Kamila's recipe for pumpkin seed croquettes with shiitake mushroom gravy is included in the Maine Bicentennial Community Cookbook: 200 Recipes Celebrating Maine's Culinary Past, Present & Future, compiled and edited by Margaret Hathaway and Karl Schatz and published by Islandport Press.

Kamila's reporting on Maine restaurants using the vegan veto vote to stay busy in the winter has been cited in other reporting.

== Maine Vegetarian History Project ==
In 2020, Kamila created the Maine Vegetarian History Project and discovered 300 years of vegetarian history in the state of Maine.

Victoria Moran interviewed Kamila on her Main Street Vegan podcast about Maine's vegetarian history. Moran said: "Recently, she’s been researching the history of vegetarianism in her home state and uncovered a rich past full of meat-free and plant-based eating that has been ignored and buried for more than 100 years." Kamila's research has uncovered information about Dr. Horace A. Barrows, Rev. Henry Aiken Worcester, and James Gower, born in 1772 and the great-great-great-great grandfather of Alaska Gov. Sarah Palin.
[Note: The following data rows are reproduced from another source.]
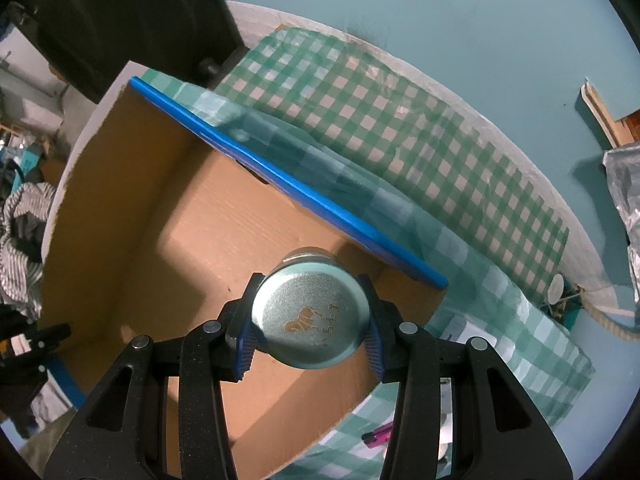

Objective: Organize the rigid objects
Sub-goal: 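Carry the green tin with the right gripper into the box beside the fan, then move the right tool back over the white charger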

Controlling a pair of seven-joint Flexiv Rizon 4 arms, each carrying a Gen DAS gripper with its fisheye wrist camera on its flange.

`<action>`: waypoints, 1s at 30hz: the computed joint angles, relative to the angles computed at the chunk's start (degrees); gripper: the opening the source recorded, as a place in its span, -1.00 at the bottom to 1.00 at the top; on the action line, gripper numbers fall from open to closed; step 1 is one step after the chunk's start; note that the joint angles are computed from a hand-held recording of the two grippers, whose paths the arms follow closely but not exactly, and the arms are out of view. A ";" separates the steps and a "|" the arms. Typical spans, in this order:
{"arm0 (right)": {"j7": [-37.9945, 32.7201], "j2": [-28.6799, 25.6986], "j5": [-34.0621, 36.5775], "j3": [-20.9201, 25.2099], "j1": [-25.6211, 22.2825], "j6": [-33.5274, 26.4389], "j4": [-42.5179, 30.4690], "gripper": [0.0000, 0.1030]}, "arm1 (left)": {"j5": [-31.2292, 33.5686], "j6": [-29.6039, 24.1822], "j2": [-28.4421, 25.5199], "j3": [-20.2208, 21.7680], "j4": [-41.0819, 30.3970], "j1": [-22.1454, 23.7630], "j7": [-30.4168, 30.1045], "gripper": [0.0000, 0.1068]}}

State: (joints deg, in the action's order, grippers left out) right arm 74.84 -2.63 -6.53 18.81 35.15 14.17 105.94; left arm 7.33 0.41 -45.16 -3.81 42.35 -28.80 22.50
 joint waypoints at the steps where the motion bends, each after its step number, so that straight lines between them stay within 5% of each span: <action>1: -0.04 0.03 0.06 0.00 -0.07 0.50 0.34 -0.14 | 0.00 0.00 0.00 0.00 0.00 0.00 0.00 -0.93; 30: 4.30 0.18 -1.19 0.37 1.15 -6.37 -2.76 0.24 | 0.04 0.63 0.16 -0.04 0.60 -0.15 -0.14 -0.93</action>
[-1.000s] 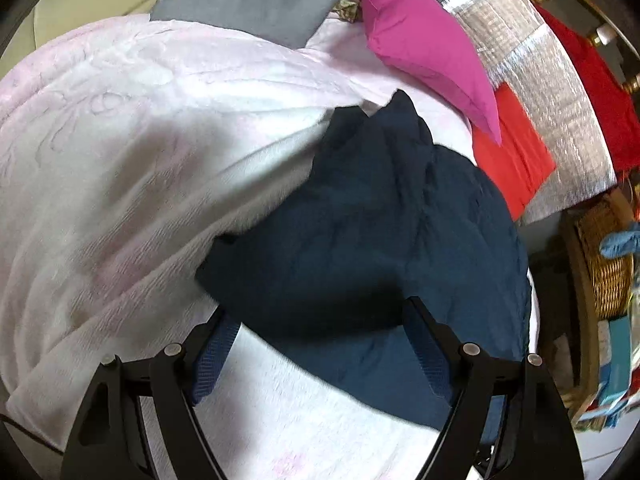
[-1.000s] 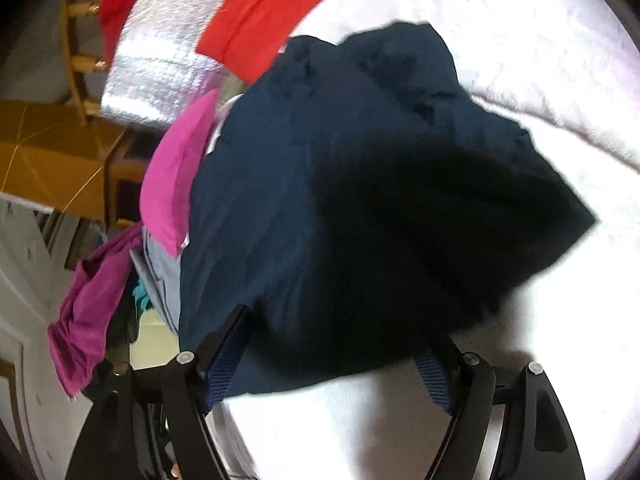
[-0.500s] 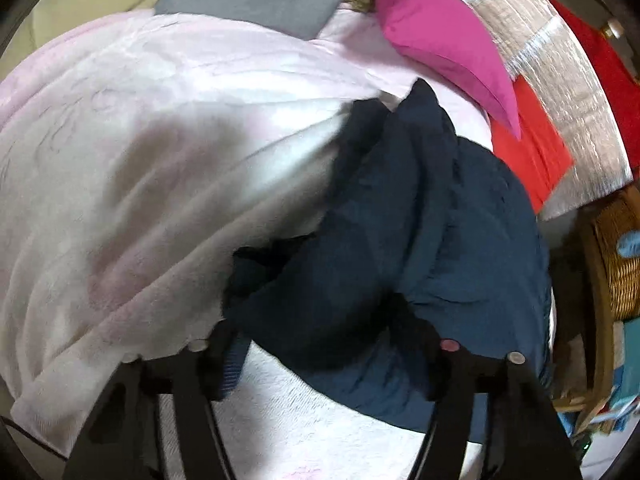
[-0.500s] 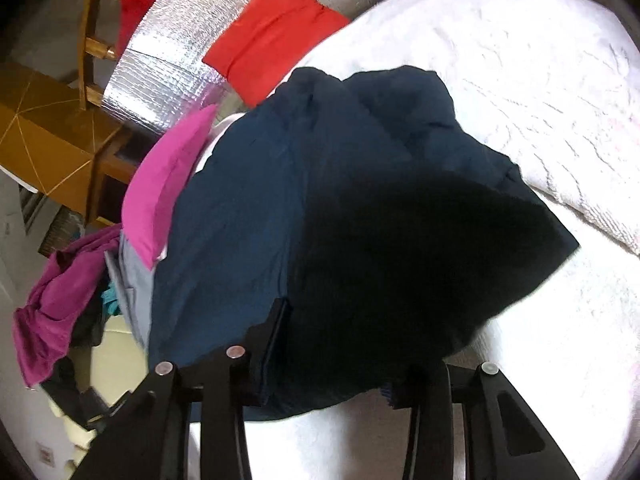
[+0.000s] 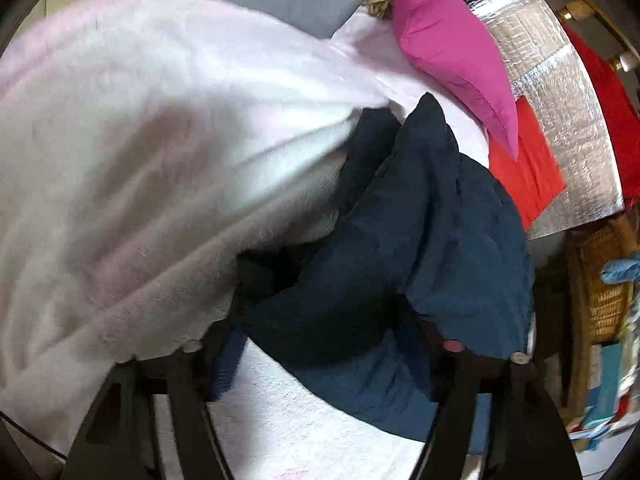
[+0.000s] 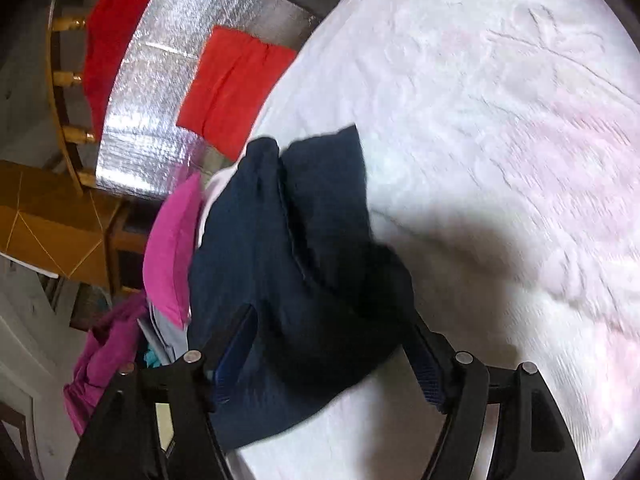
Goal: Fold large clothes
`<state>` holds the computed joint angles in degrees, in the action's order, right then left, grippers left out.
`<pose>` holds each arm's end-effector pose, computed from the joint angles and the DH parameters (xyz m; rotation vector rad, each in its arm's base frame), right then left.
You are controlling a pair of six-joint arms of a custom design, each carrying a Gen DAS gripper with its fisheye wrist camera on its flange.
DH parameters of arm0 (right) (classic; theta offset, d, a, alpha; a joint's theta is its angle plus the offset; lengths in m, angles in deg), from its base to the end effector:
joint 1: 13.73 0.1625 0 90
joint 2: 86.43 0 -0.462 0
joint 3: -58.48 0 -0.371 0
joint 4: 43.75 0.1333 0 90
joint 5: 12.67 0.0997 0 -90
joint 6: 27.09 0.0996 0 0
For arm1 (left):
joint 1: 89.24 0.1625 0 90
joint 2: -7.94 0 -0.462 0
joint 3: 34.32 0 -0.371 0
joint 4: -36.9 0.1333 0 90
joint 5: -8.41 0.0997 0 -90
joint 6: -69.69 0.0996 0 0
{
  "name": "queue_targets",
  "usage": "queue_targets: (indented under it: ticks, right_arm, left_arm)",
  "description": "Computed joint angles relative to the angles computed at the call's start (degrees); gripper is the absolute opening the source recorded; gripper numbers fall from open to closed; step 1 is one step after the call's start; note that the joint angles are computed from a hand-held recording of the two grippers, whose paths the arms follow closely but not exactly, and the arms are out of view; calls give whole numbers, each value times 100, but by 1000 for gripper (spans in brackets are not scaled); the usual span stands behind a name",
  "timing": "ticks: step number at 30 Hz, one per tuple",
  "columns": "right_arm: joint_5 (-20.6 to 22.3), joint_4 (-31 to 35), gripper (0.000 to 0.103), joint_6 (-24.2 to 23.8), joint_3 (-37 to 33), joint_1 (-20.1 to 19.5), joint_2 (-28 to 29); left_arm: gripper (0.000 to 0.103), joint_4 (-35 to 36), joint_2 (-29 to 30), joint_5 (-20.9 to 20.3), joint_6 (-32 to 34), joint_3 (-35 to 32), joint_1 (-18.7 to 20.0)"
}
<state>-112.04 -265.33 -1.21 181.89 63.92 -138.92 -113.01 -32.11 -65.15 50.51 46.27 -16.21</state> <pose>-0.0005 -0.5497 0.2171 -1.0006 -2.4941 1.5854 -0.0678 -0.7753 0.1616 -0.1280 2.9122 -0.6034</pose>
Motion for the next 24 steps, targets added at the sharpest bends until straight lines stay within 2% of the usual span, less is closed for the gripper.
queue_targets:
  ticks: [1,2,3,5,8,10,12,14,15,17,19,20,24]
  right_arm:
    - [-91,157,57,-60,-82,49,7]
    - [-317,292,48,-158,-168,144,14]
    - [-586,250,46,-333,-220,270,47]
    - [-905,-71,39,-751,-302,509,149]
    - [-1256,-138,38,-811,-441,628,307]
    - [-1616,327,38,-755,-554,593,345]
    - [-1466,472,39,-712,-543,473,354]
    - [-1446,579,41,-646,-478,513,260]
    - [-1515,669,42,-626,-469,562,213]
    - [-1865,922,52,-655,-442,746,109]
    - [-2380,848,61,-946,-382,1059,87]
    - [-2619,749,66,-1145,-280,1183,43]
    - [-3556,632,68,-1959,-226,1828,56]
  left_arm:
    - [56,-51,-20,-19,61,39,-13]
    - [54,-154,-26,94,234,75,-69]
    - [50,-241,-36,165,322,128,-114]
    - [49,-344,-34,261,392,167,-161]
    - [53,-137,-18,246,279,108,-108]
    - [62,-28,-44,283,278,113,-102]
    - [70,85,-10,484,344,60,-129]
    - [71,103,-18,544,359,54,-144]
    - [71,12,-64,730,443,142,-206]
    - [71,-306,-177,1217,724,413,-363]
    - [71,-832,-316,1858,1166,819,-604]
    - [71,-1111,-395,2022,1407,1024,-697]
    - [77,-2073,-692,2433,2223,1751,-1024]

The American Vegan Society said Kamila's history claims that nut milk is America's first milk because of the history of plant milk making within the Wabanaki tribal nations "shows how the historical record was unwittingly distorted to mask this proto-vegan tradition."

She has written about the history of Seventh-day Adventist prophet who was raised in Maine, Ellen G. White, and stated in 2022 that White's "lasting influence on vegetarian food in the United States continues today." In 2015, Loma Linda University said a profile Kamila had written about White's contributions to religion and health was an "example of the wider cultural recognition of Ellen White’s continuing impact on contemporary life."

In 2023, she presented her research at The Good Life Center, which is the former home of Scott Nearing and Helen Nearing, who wrote the 1970 vegetarian bestseller Living the Good Life.

== Community activism ==
In 2015, Kamila and Maggie Knowles co-founded a grassroots group called Portland Protectors. In 2017, Kamila was featured as a speaker at the March for Science in Portland, Maine. The group convinced the Portland City Council in 2018 to pass a strict pesticide ordinance that mandates organic lawns and gardens within the city.